» Problem description
Return each line of the data below verbatim; pictures are to be left out.
********
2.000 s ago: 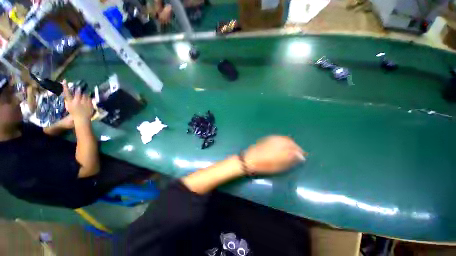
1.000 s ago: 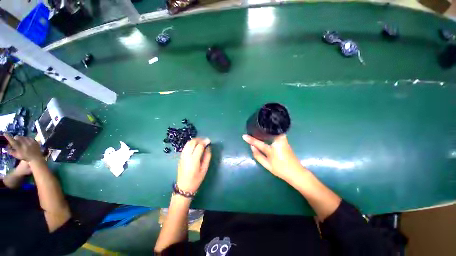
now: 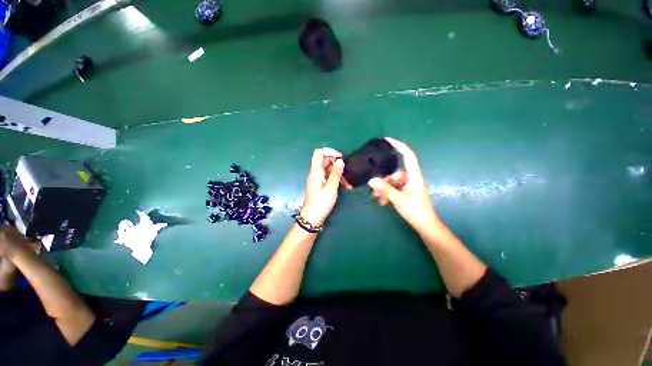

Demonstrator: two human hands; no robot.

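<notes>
A black cylindrical housing (image 3: 370,163) is held tilted above the green belt in front of me. My right hand (image 3: 406,187) grips it around its right side and underside. My left hand (image 3: 323,184), with a beaded bracelet, has its thumb and fingertips pinched together at the housing's left edge. Whether a small part is between those fingertips is too small to tell. A loose pile of glossy black small fittings (image 3: 239,201) lies on the belt left of my left hand.
A white crumpled scrap (image 3: 141,234) and a black-and-silver box (image 3: 58,202) are left. A neighbour's arm (image 3: 46,286) shows lower left. Another housing (image 3: 319,45) and silver-blue round pieces (image 3: 532,24) lie on the far lane. A brown carton (image 3: 608,311) is lower right.
The housing has tipped over from near upright and moved slightly left. My left hand has moved from beside the pile rightward to the housing. The camera view has shifted.
</notes>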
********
» Task output
2.000 s ago: 
1.000 s ago: 
now: 

Demonstrator: two human hands; no robot.

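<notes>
A black cylindrical housing (image 3: 370,163) is held tilted above the green belt in front of me. My right hand (image 3: 406,187) grips it around its right side and underside. My left hand (image 3: 323,184), with a beaded bracelet, has its thumb and fingertips pinched together at the housing's left edge. Whether a small part is between those fingertips is too small to tell. A loose pile of glossy black small fittings (image 3: 239,201) lies on the belt left of my left hand.
A white crumpled scrap (image 3: 141,234) and a black-and-silver box (image 3: 58,202) are left. A neighbour's arm (image 3: 46,286) shows lower left. Another housing (image 3: 319,45) and silver-blue round pieces (image 3: 532,24) lie on the far lane. A brown carton (image 3: 608,311) is lower right.
The housing has tipped over from near upright and moved slightly left. My left hand has moved from beside the pile rightward to the housing. The camera view has shifted.
</notes>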

This answer requires no additional content.